I don't lose hope of Prince giving me a sign still, but I do believe there's a "supernatural" story, I believed so from the day he followed me. I used to hug him, look him deep in the eye, very often, and ask him "Tell me the truth, you're not a real cat are you, you're an angel from Heaven who, seeing my parents sad for leaving me alone, volunteered to come down for some time while I grieved their passing. And you have to go soon, don't you?" People would comment that Prince was a very special cat, he seemed to know how to communicate with humans in a way other cats don't. He'd scratch my face exactly in the same spot he wanted me to scratch his, and after a while he'd scratch the other side of my face at the same spot, to tell me when he wanted me to switch jowls. He had a higher degree of awareness than normal cats.


----------



## Straysmommy (Dec 23, 2010)

Mochas Mommy said:


> I was just starting to wake up, but could easily go back to deep sleep. I wasn't really aware yet....

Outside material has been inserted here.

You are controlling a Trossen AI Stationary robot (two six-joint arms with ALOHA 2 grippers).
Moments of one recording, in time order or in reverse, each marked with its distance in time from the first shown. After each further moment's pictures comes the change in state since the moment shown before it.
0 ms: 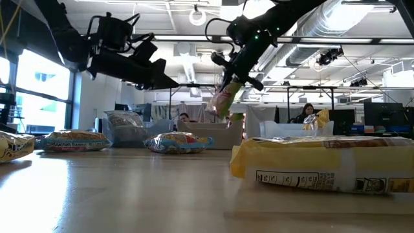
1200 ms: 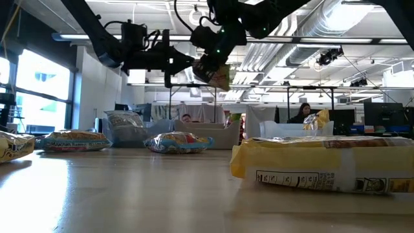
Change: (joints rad) left arm 0.381 0.236 0.480 -0.025 0.797 -0.765; right arm 0.270 0.130 0.001 0.654 0.797 -1.518
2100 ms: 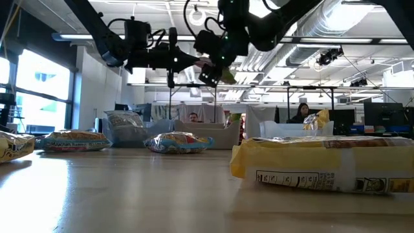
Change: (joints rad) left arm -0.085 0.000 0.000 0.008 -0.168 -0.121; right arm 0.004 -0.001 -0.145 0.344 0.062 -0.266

This is called "alpha state" and it's the state in which humans are able to experience so many things that our awake mind doesn't have the power to experience, such as paranormal things and our own unconscious.


----------



## 10cats2dogs (Jun 16, 2013)

Straysmommy, I fully believe your answer is right there in Cuchi-Cuchi!
Prince didn't want you to mourn him and he knew you would need company...

In all honesty, would you have gotten 
Cuchi...
If Prince would have went first?
And as much as you still miss Prince...
Hasn't Cuchi helped??
Hugs


----------



## Mitts & Tess (Sep 4, 2004)

There is a wonderful book that crossed my path at a used book store called Animals And The Afterlife, True Stories Of Our Best Friends' Journeys Beyond Death by Kim Sheridan. Changed the way I deal with death concerning animals. I highly recommend it.


----------



## NebraskaCat (Jan 15, 2013)

Thanks Merry. I'll have to check it out. I got an Amazon gift card for Christmas.


----------



## 10cats2dogs (Jun 16, 2013)

That's a book I'll be looking for!


----------



## Mochas Mommy (Dec 9, 2013)

It is currently $1.86 on amazon.com for the kindle edition.


----------



## Mochas Mommy (Dec 9, 2013)

Two days ago, my son brought his cat Tela for a visit. Tela and Mocha never got along for a second in the 6 years they lived here. For the first time, Tela did not growl in my bedroom (known "Mocha territory") and even smelled Mocha's cat tree perch. She spent a few minutes sniffing Mocha's bed and blanket in the hall (I haven't had the strength to wash them yet...it's the bed she died in). Then I tried to bring her into my computer room and she went into a full growl/hiss mode. I guess Mocha's spirit must have been either sitting on my computer chair or in the window seat...probably the chair as it is closest to the door. This morning I found a mound of Mocha fur sitting right outside my bedroom door....and I just vacuumed yesterday....typical of her!


----------



## bobbycos (Aug 5, 2013)

Mochas Mommy said:


> It is currently $1.86 on amazon.com for the kindle edition.


i know what to purchase now


----------